Work request:
The word "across" occurs in some lines of the data. Return each such line.

Data for analysis below:

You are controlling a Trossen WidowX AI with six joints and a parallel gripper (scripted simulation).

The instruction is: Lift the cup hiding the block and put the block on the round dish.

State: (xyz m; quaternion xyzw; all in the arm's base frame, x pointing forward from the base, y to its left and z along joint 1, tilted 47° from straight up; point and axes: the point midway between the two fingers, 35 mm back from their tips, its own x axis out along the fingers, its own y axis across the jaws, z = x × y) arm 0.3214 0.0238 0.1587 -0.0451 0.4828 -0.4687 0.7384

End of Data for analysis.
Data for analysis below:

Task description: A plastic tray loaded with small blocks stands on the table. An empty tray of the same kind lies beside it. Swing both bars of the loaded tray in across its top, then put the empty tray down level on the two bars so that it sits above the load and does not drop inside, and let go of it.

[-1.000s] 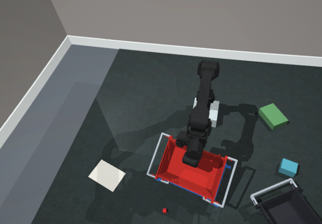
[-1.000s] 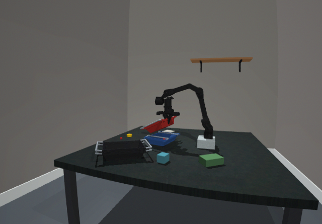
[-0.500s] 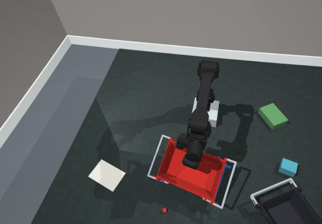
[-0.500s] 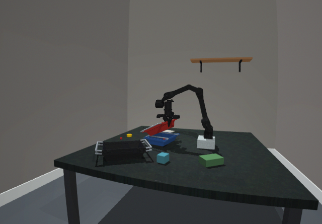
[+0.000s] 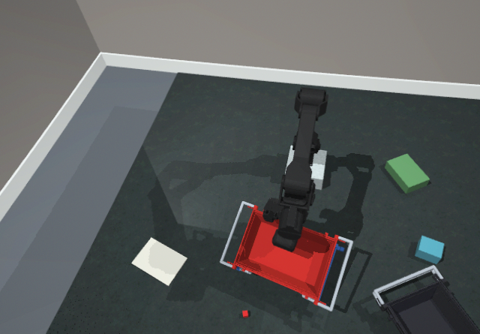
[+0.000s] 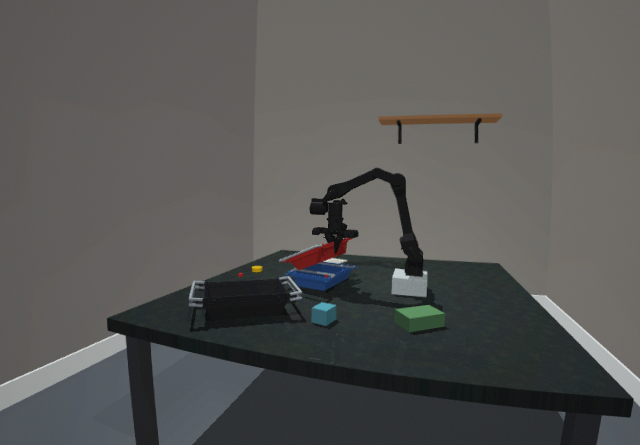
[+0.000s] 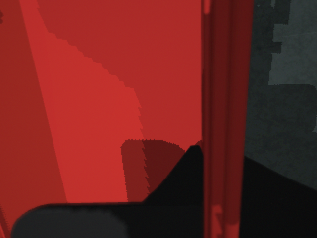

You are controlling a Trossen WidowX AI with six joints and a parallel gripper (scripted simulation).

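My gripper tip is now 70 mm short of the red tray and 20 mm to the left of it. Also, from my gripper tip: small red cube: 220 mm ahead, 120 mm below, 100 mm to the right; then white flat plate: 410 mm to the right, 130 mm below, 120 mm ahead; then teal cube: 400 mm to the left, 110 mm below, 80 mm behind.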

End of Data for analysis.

Answer to this exercise:
State: (xyz m; quaternion xyzw; all in the arm's base frame, x pointing forward from the base, y to its left and z along joint 1, tilted 47° from straight up; point and axes: the point midway between the two fingers, 35 mm back from their tips, its own x axis out along the fingers, its own y axis across the jaws, z = x × y) arm 0.3214 0.0238 0.1587 -0.0451 0.4828 -0.4687 0.7384
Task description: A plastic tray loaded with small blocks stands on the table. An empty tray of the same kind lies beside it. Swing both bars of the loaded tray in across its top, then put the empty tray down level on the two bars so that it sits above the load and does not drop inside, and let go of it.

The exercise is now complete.